The Value of Design Documentation

Recently I asked students to tell me what kinds of requirements they start with and what (if any) design documents do they produce.Several students said that they produced documentation just because it was part of their development process. As a consequence, they felt that the documents were rarely read, were hard to keep up to date with the real code, and were expensive to generate. I know that everyone isn’t free to change their process…but if something is expensive to do and doesn’t add value, especially in this economic climate: look for a better, less expensive alternative.

My advice is to keep the precision at a low enough level that you don’t have to keep updating it with every small change. Last year I helped one client develop a 2 page high-level view of the architecture for IT applications. On the first page was a component diagram. On the back was a high-level statement of each components’ responsibilities. While during development they produced other docs, these high-level overviews were intended to orient people who were going to maintain these applications. They were pleased when this high-level view was well-received by those developers.

Simply because a tool lets you reverse-engineer an implementation into detailed class or sequence diagrams doesn’t mean you should create lots of implementation-level diagrams. On another project where we used TogetherJ, we pruned sequence diagrams (to omit detail) so that business analysts could understand the basic flow w/o having to know everything. These edited diagrams didn’t end up in any permanent design document. Instead they helped explain our working prototype.

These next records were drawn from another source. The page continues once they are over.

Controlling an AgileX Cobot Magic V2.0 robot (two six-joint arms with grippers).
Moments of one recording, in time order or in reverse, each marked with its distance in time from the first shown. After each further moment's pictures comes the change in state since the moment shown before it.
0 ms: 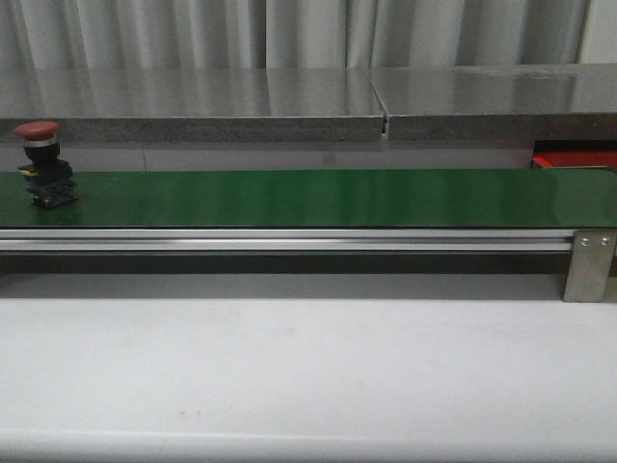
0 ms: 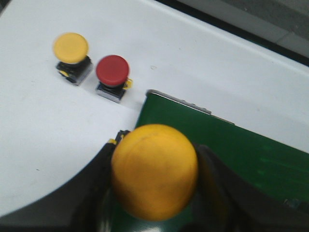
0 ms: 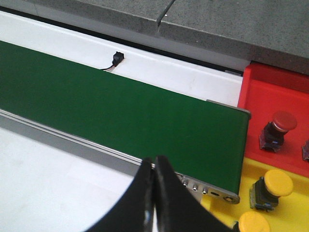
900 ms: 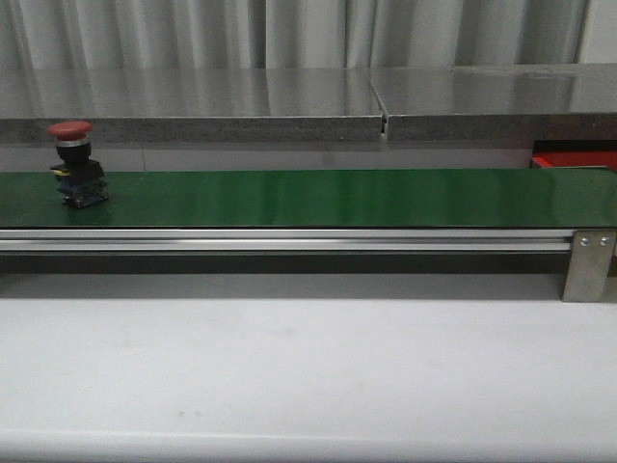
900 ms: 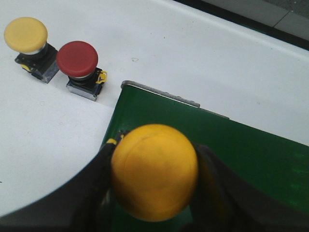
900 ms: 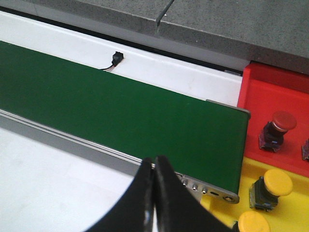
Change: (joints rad) left arm -0.085 0.007 0.158 0.006 -0.229 0.000; right arm 0.000 0.000 0.000 0.000 0.000 0.000
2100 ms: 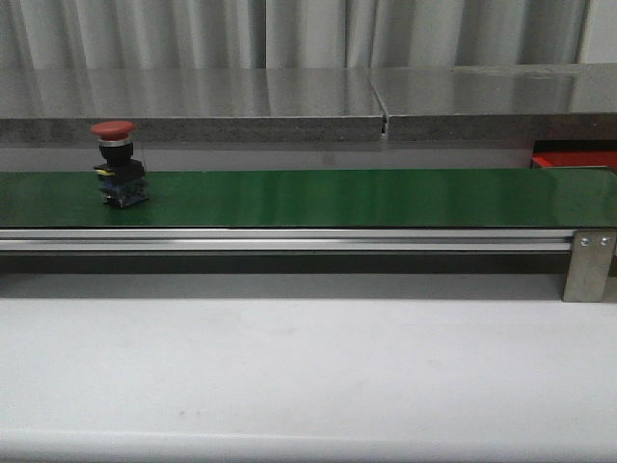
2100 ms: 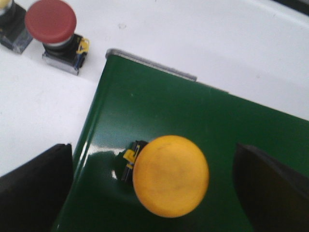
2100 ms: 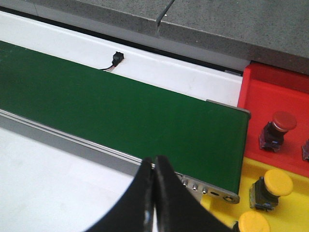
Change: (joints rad) left arm -0.002 0.030 0.000 -0.059 0.046 0.070; right arm 0.000 0.000 0.000 0.000 0.000 0.000
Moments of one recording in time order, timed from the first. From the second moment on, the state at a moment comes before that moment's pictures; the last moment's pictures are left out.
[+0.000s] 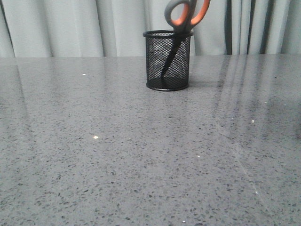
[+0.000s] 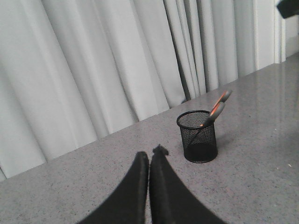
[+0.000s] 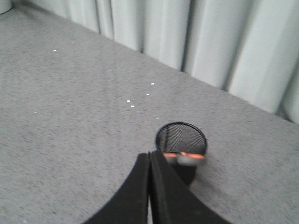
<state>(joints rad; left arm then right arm) -0.46 0.24 -0.73 -0.08 0.58 0.26 0.51 0.99 -1.28 0.10 0.70 -0.19</state>
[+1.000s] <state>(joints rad) -0.46 0.24 -0.35 -0.09 0.27 0.26 0.51 0.39 -0.48 0.08 0.15 -0.20</state>
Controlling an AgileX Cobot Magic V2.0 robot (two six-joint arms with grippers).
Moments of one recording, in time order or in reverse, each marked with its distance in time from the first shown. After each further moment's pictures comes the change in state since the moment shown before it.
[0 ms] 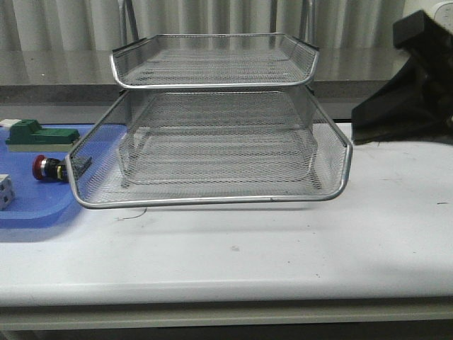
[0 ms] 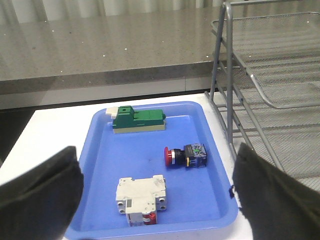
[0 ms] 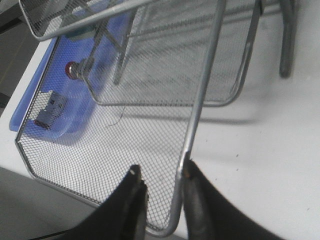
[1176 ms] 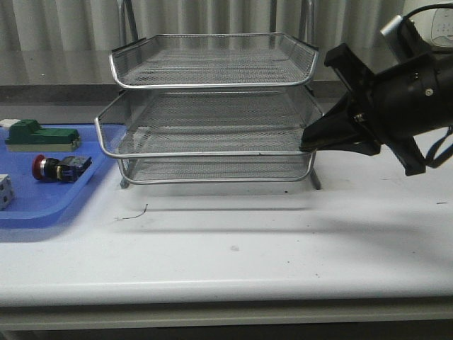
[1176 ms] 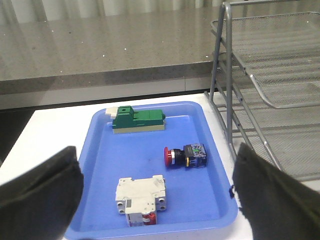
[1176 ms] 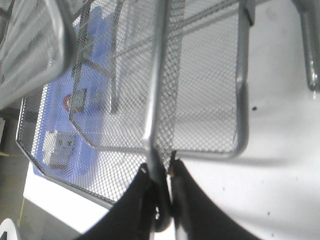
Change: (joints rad) left arm 0.000 0.000 0.002 0.000 0.000 0.000; right arm 0.000 0.454 -0.231 0.145 0.143 0.057
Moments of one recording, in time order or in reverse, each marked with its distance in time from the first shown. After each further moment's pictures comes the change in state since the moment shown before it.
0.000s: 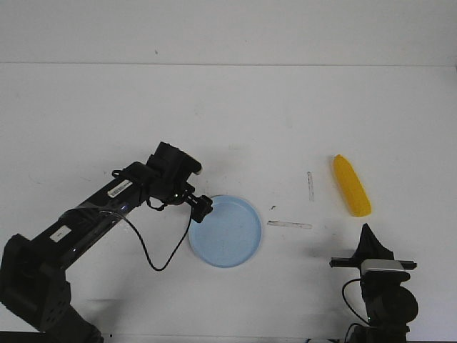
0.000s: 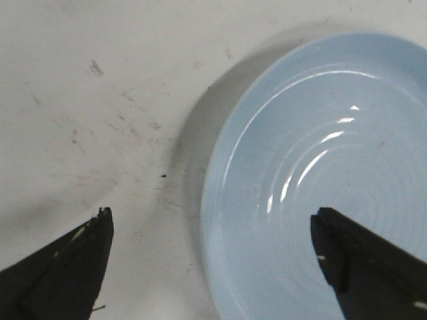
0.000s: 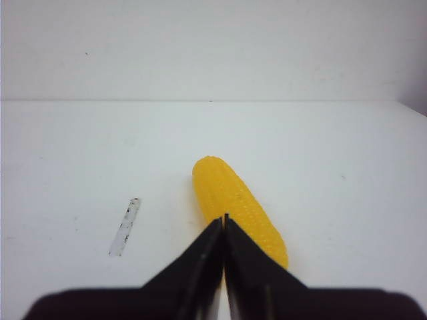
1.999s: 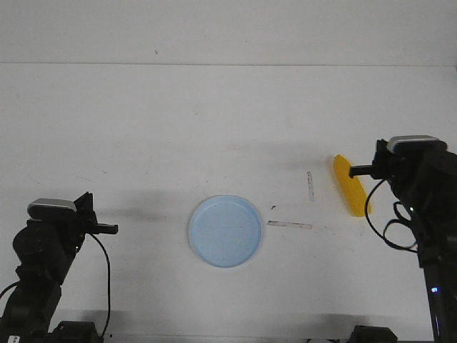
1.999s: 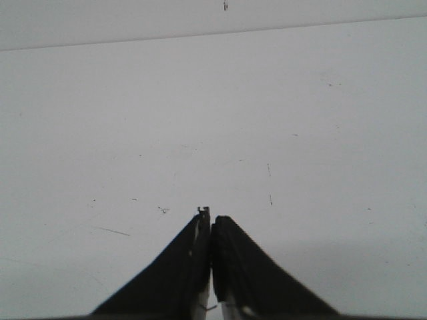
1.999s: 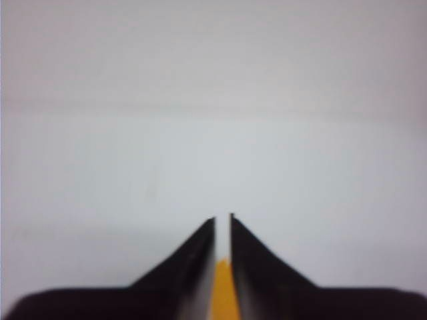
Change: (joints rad) left arm 0.442 -1.110 -0.665 0.355 -0.309 -0.091; right arm 0.001 1.090 1.184 -0.465 -0.104 -0.052
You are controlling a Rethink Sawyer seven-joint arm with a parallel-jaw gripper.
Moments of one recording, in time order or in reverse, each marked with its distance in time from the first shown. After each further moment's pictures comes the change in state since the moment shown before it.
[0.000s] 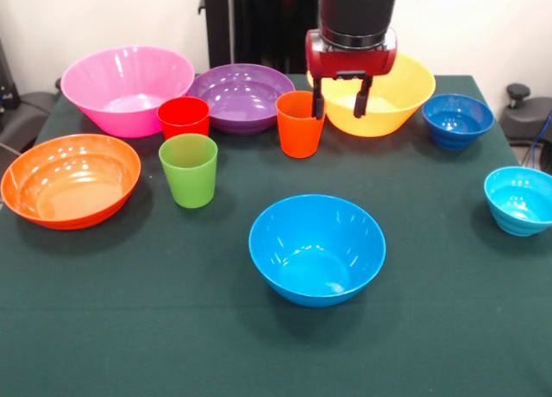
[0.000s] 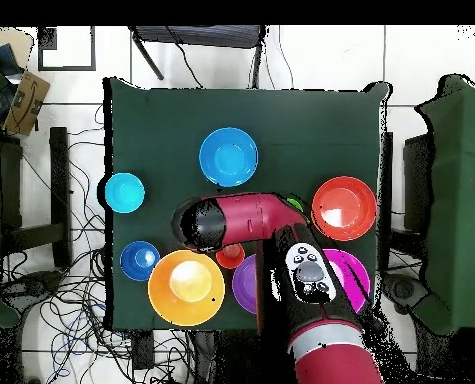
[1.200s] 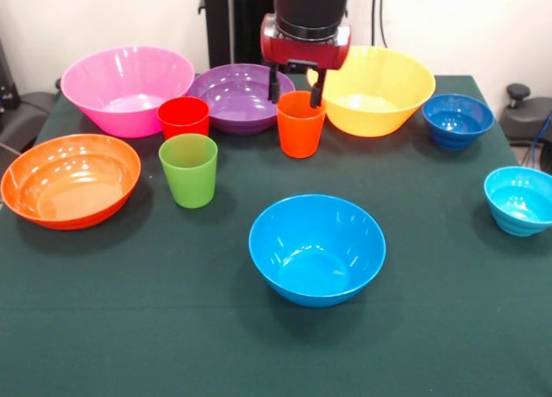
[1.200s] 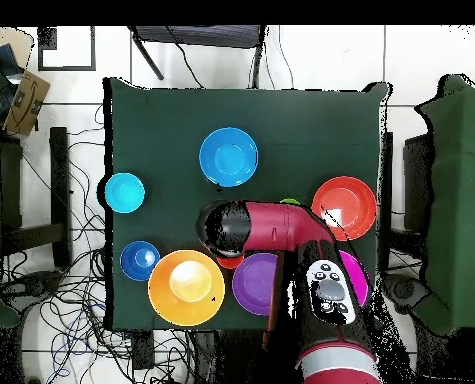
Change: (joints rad) arm 0.026 0.000 -0.160 -0.002 0.102 0.026 0.020
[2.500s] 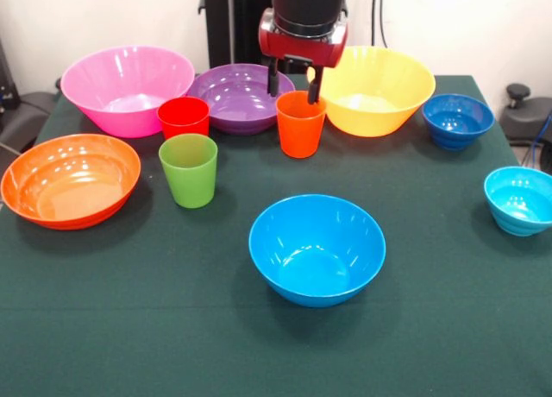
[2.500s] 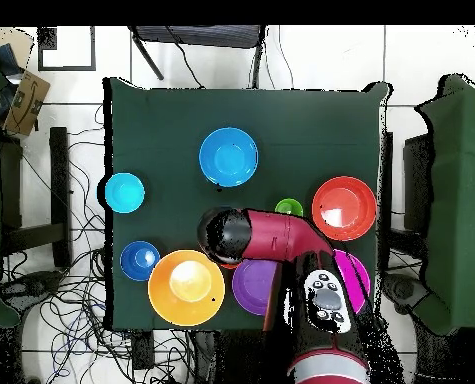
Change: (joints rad) arm 0.033 0.008 -0.060 0.037 0.066 -0.042 0.040
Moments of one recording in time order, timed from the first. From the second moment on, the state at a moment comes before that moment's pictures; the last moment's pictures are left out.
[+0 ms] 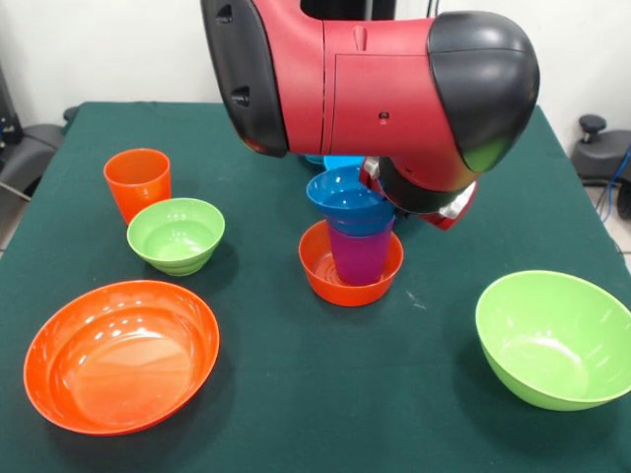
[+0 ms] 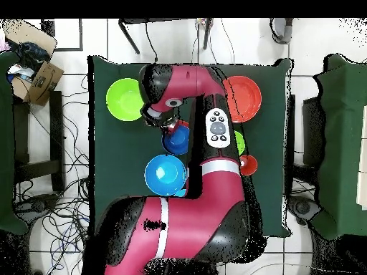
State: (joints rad) arm -0.18 -0.22 0.18 0.88 -0.24 1.50 2.28
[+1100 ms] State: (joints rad) arm -0.19 -0.21 0.18 0.88 -0.25 1.40 2.28
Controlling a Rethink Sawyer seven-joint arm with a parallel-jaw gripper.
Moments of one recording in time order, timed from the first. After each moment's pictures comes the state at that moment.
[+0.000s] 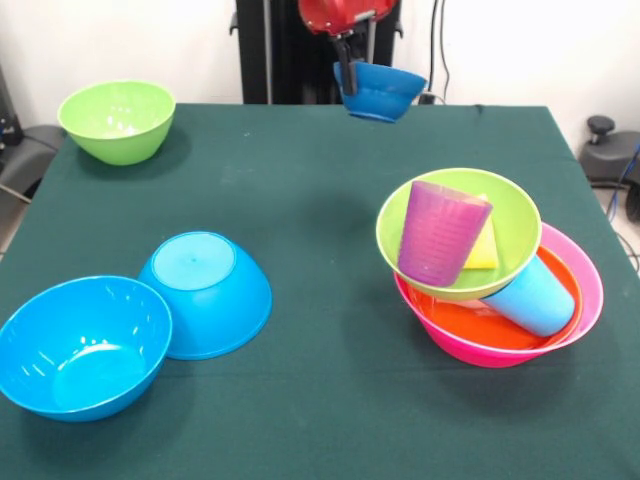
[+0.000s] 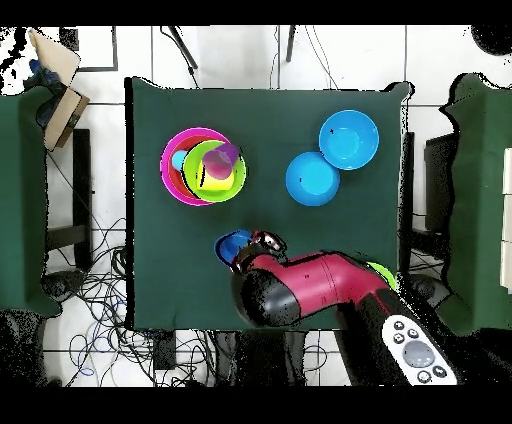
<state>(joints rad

To be effective design documents have to communicate valued information to its intended audience. So if you find yourself creating documents that aren’t useful…well, think about suggesting cost cutting and process improvement ideas to your team and management. This is the right economic climate to suggest such positive changes.

Sustainable Design

In my most recent IEEE Column, Creating Sustainable Designs, I explore what it means to create software that can be maintained without too many growing pains. I have been intrigued by Christopher Alexander’s writings, particularly the first two volumes of the Nature of Order where he explains the properties of designed (or architected) things which have life and processes for creating life.

It is just as important to look at process of creating good software as it is to consider what properties make software habitable for those who have to maintain it and keep it alive. While I appreciate process (and I think the agile community has given us a lot to consider) I am more keenly interested in exploring what makes complex software “living”.

Alexander identifies these properties (or qualities) of living things: levels of scale, strong centers, boundaries, alternating repetition, positive space, good shape, local symmetries, deep interlock and ambiguity, contrast, gradients, roughness, echoes, the void, simplicity and inner calm, and non separateness.

It can be easy picking to draw certain connections between certain “good” software design properties and Alexander’s list. For example, good shape, as others have pointed out can be a matter even as simple as properly indented a method. Or it can be more profound than that–leading you to break up a method into substeps and invoke helper methods, just to keep every step at a similar level of abstraction. I’m only giving you a taste to see whether you are interested in exploring these ideas further.

If you are, read my column, and also take a look at the C++ Report article by Jim Coplien on Space: The Final Frontier, which introduces Alexander’s notion of centers and how they relate to software structure, and peruse several very good blog entries by Regis Medina.

And if you are interested in exploring these ideas further, perhaps by taking a deep look into working code or frameworks or software that you consider to be particularly alive (or not)… let me know. I am considering finding a venue where software developers and designers and philosophers could concretely explore Alexander’s properties more thoroughly. I am not just satisfied to make those simple, easy connections and call it good. I want to challenge our best designs and see whether Alexander’s properties really do apply (or if we have some other properties that are more relevant).